Data records =>
========
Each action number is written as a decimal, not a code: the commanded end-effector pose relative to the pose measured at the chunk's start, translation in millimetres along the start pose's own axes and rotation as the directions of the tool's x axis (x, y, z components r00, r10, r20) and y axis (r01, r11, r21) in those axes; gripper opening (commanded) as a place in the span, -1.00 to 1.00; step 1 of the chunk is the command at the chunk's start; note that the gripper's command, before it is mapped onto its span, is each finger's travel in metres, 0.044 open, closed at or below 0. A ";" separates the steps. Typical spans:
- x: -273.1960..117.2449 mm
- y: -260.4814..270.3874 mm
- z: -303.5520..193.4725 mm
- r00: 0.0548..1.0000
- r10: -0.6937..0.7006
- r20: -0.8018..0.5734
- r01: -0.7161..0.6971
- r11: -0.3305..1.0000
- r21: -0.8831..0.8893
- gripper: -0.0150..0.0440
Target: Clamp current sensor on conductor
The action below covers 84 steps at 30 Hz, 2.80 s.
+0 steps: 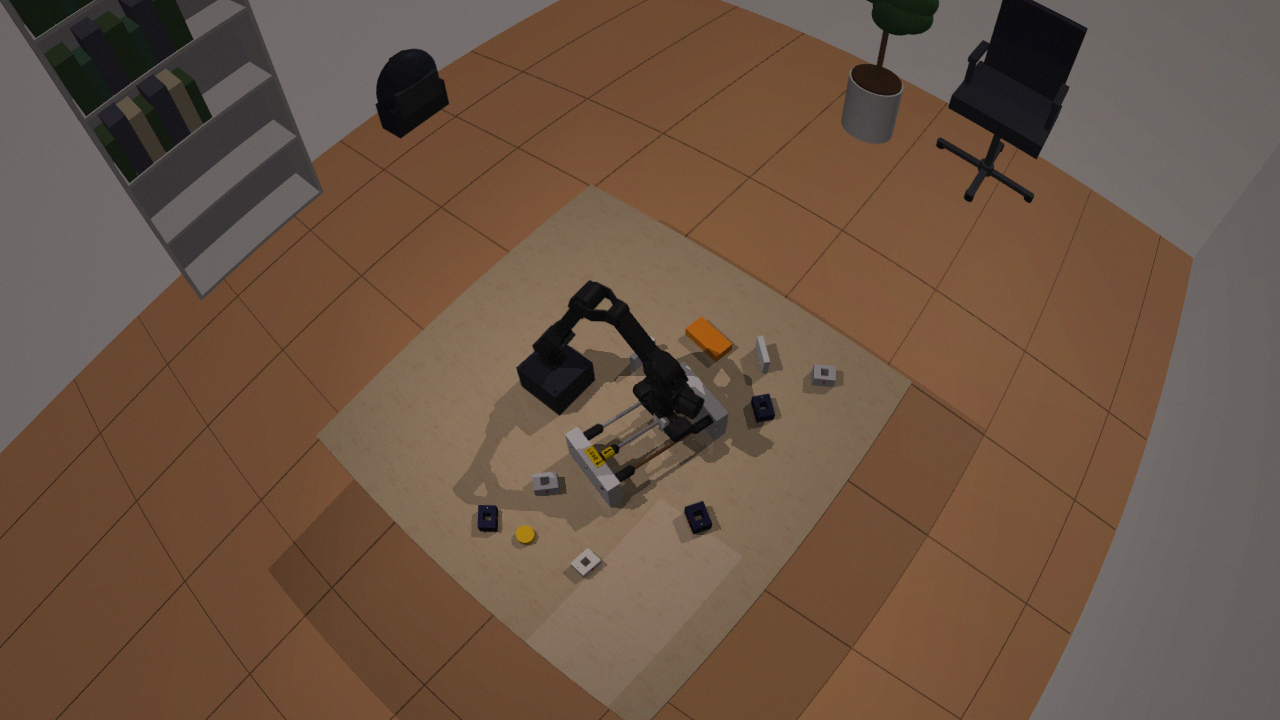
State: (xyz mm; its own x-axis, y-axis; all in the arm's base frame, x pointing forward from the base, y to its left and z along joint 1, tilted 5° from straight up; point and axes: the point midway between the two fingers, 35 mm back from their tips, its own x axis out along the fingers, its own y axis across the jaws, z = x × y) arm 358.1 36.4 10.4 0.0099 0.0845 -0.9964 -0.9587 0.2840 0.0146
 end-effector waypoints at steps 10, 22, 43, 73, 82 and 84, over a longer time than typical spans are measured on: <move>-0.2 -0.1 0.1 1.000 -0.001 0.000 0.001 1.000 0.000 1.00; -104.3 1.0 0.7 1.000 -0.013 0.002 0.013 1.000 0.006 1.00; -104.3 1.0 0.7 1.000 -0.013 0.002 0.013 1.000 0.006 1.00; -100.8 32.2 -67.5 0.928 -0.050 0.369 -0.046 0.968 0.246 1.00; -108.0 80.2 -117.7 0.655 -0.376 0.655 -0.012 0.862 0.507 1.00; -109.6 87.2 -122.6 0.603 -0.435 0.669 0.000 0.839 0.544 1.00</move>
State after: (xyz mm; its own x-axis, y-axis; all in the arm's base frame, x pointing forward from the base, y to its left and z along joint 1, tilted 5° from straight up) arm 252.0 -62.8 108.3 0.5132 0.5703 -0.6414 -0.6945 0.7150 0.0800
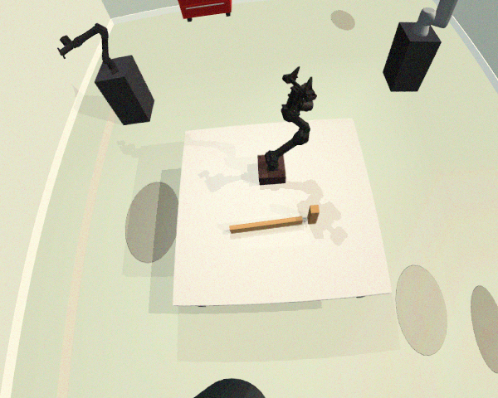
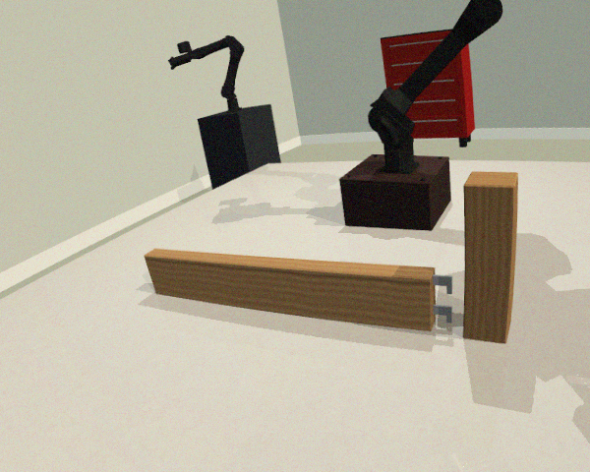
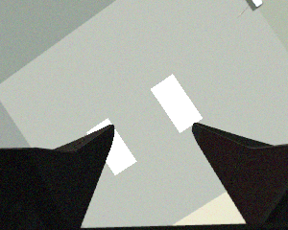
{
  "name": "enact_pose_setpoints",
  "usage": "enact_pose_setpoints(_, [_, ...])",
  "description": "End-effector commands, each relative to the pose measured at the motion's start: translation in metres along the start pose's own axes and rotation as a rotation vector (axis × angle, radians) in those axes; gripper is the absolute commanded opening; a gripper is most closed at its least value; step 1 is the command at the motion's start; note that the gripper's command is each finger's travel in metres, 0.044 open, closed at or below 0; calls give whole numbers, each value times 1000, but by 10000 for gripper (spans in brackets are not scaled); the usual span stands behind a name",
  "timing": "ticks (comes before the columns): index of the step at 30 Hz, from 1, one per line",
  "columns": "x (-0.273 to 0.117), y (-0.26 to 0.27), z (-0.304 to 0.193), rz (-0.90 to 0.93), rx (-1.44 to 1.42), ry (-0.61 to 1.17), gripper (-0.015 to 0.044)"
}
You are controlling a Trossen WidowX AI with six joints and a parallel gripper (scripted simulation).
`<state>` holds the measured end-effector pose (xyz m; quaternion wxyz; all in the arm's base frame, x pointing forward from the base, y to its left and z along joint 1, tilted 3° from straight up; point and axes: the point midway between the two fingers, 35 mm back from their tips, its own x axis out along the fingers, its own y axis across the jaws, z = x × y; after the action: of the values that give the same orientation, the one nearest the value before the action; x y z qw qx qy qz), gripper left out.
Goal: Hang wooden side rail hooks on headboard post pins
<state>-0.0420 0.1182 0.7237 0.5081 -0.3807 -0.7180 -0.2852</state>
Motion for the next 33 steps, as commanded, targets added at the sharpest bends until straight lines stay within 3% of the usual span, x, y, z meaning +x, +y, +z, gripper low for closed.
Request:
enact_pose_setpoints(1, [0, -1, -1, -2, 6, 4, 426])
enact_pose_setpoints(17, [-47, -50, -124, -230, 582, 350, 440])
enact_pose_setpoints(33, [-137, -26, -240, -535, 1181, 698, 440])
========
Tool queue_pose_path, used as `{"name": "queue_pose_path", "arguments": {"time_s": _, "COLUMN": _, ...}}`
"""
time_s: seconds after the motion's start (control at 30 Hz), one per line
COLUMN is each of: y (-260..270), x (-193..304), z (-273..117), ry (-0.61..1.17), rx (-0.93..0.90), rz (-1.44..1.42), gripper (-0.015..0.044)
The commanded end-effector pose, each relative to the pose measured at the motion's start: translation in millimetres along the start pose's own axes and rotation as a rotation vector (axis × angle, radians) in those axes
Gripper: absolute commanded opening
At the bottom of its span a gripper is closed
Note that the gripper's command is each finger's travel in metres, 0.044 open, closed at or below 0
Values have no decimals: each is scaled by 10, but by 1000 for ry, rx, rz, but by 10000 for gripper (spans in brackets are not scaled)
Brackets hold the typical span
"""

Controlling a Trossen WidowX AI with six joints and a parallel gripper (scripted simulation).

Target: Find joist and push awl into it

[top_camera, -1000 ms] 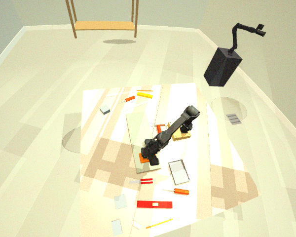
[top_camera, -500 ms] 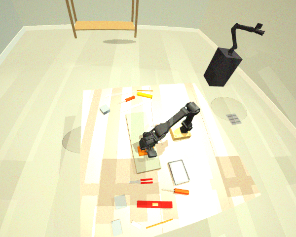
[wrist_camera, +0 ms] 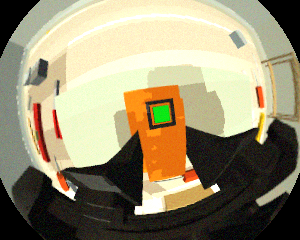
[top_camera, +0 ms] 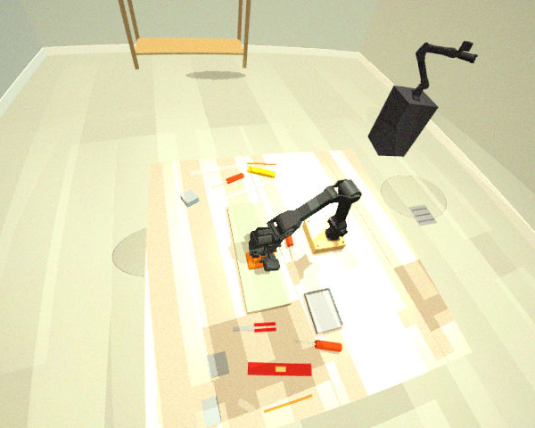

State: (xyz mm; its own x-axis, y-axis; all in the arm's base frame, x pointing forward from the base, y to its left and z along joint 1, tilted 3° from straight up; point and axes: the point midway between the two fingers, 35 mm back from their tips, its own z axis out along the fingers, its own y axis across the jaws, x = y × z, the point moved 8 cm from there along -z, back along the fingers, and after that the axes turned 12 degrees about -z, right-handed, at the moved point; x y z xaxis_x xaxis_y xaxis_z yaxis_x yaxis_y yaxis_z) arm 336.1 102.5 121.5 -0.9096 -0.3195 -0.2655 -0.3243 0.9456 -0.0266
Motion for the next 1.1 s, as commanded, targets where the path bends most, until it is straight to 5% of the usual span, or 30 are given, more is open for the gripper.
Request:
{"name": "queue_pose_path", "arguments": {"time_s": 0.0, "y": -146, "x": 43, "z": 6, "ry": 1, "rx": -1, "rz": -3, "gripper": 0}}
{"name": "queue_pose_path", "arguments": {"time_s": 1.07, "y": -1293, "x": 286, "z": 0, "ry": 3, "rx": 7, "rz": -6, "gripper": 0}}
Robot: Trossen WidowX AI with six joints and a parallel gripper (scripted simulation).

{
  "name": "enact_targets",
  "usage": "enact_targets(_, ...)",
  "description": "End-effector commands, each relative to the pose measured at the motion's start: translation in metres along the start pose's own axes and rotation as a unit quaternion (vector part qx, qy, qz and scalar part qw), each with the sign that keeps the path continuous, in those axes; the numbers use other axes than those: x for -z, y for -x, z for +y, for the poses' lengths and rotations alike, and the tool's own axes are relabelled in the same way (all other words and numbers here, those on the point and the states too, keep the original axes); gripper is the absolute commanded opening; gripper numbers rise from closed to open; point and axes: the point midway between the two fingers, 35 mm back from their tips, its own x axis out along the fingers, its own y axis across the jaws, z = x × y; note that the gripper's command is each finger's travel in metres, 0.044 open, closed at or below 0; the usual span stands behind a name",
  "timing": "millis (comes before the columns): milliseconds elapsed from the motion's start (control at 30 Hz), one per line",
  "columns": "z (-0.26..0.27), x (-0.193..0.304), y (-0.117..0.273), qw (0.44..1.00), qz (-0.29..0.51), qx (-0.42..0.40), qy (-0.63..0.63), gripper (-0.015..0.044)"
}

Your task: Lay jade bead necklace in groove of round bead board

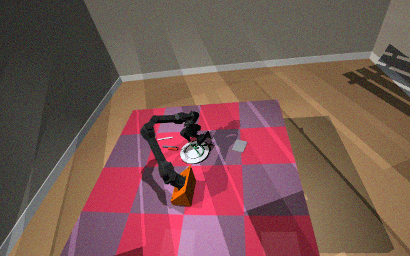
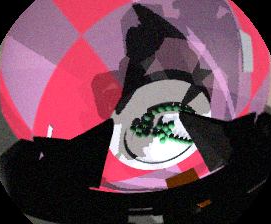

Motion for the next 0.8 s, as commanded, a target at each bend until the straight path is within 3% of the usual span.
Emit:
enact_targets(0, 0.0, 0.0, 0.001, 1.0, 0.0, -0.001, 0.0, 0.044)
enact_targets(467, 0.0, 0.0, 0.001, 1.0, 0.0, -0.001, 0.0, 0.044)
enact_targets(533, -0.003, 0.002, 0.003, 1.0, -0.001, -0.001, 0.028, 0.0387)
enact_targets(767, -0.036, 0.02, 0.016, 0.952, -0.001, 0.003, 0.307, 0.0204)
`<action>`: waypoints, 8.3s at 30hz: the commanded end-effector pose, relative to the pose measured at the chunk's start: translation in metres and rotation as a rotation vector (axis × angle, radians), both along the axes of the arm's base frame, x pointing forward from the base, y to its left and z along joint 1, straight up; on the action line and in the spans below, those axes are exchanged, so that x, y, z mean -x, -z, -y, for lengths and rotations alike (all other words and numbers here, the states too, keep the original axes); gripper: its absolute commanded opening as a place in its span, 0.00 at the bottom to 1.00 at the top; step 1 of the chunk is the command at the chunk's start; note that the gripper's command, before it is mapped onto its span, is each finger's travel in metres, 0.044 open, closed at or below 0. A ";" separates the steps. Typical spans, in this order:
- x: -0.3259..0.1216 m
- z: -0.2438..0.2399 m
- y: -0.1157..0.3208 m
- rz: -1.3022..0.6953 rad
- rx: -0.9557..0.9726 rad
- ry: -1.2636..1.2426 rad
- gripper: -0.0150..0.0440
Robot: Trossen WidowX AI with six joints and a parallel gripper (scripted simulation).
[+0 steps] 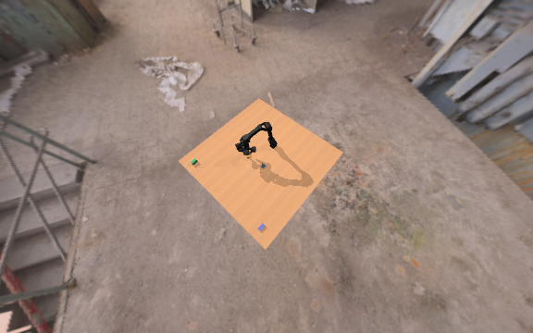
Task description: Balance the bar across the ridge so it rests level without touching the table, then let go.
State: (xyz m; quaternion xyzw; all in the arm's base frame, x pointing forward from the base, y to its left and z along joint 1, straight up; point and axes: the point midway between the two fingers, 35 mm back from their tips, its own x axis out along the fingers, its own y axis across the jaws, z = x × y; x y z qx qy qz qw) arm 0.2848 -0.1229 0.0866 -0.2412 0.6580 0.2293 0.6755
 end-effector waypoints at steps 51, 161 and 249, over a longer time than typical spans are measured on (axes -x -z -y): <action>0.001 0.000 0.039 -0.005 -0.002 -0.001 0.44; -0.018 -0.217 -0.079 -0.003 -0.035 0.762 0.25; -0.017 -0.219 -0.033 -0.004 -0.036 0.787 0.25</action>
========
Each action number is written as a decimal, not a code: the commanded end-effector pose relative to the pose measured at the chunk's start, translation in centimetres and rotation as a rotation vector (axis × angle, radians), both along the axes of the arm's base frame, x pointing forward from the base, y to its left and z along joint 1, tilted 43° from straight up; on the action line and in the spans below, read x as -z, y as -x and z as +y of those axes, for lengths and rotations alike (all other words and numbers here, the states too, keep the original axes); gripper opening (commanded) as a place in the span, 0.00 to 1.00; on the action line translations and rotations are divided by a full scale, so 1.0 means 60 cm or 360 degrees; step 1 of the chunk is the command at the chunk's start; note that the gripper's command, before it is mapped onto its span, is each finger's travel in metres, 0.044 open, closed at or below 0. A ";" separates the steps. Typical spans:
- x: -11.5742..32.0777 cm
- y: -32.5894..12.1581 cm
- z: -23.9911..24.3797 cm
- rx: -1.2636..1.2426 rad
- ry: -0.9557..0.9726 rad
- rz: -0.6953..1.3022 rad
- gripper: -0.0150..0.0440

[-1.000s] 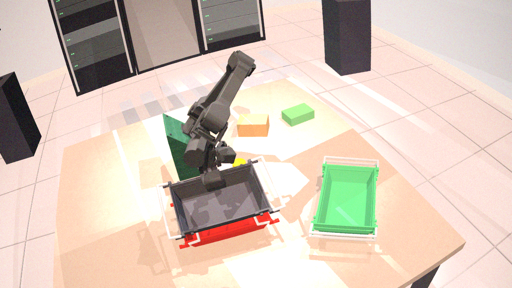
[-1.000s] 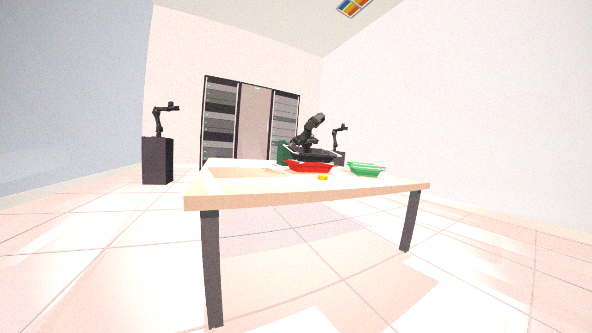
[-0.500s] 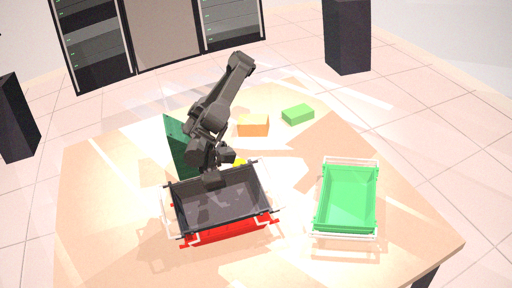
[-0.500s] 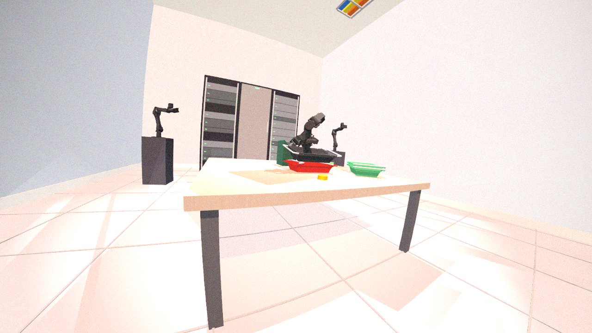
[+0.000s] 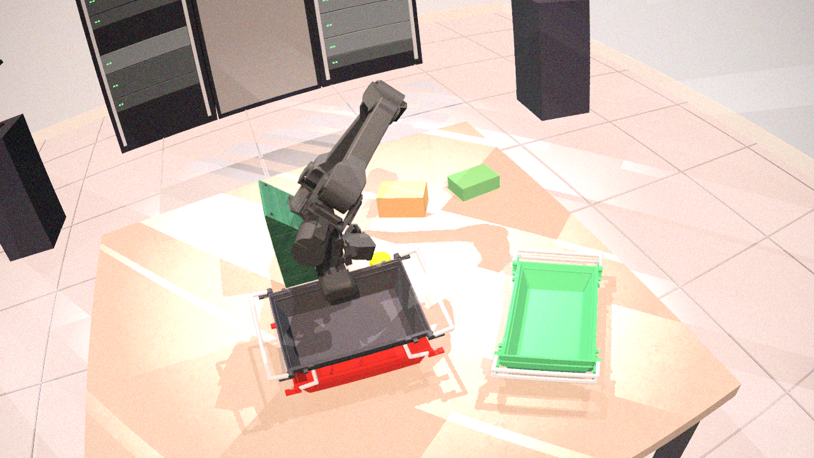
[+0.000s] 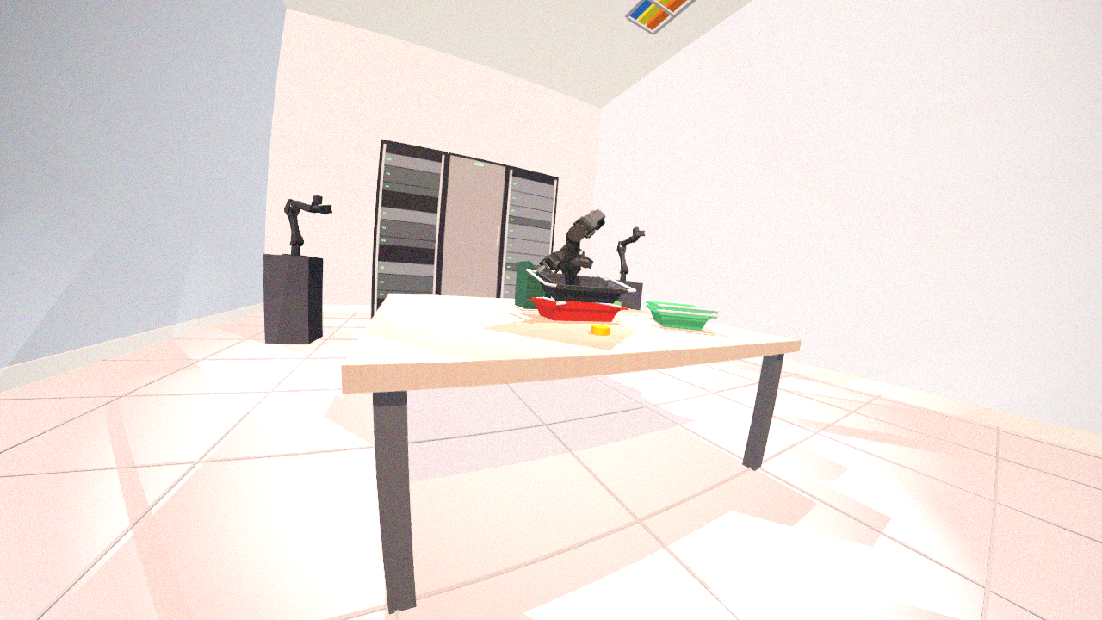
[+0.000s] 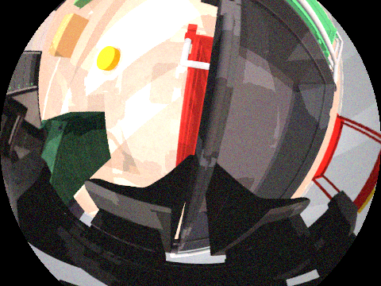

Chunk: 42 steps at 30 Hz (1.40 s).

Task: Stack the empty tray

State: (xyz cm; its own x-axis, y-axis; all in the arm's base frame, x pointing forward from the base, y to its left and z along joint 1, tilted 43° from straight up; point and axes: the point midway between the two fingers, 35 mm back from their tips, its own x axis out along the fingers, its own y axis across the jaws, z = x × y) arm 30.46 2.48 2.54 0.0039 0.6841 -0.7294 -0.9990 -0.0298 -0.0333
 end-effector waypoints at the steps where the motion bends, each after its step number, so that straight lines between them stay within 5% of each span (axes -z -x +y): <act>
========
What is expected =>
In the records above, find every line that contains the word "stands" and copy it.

Exercise response =>
  "description": "End-effector commands, each relative to the pose measured at the motion's start: translation in metres along the start pose's own axes and rotation as a rotation vector (axis × angle, radians) in those axes; gripper is the absolute commanded opening; a gripper is most closed at its least value; step 1 is the command at the motion's start; note that the gripper's command is each finger's travel in metres, 0.044 open, closed at or below 0; calls give whole numbers, each value times 1000, but by 10000 for gripper (spans in brackets are not scaled); the usual span stands behind a name",
  "description": "End-effector commands, each relative to the pose measured at the motion's start: translation in metres along the start pose's own axes and rotation as a unit quaternion (vector part qx, qy, qz and scalar part qw), each with the sign that keeps the path continuous, in those axes; the numbers use other axes than those: x for -z, y for -x, z for +y, for the poses' lengths and rotations alike, and the tool's own axes are relabelled in the same way (all other words and numbers here, those on the point and the states too, keep the original axes); gripper is the absolute commanded opening; gripper numbers rise from closed to open; point and axes: the point midway between the two fingers, 35 mm back from their tips, its own x axis out along the fingers, its own y axis across the jaws, z = x × y; note that the gripper's command is each finger's travel in metres, 0.044 open, closed at or below 0; the usual span stands behind a name",

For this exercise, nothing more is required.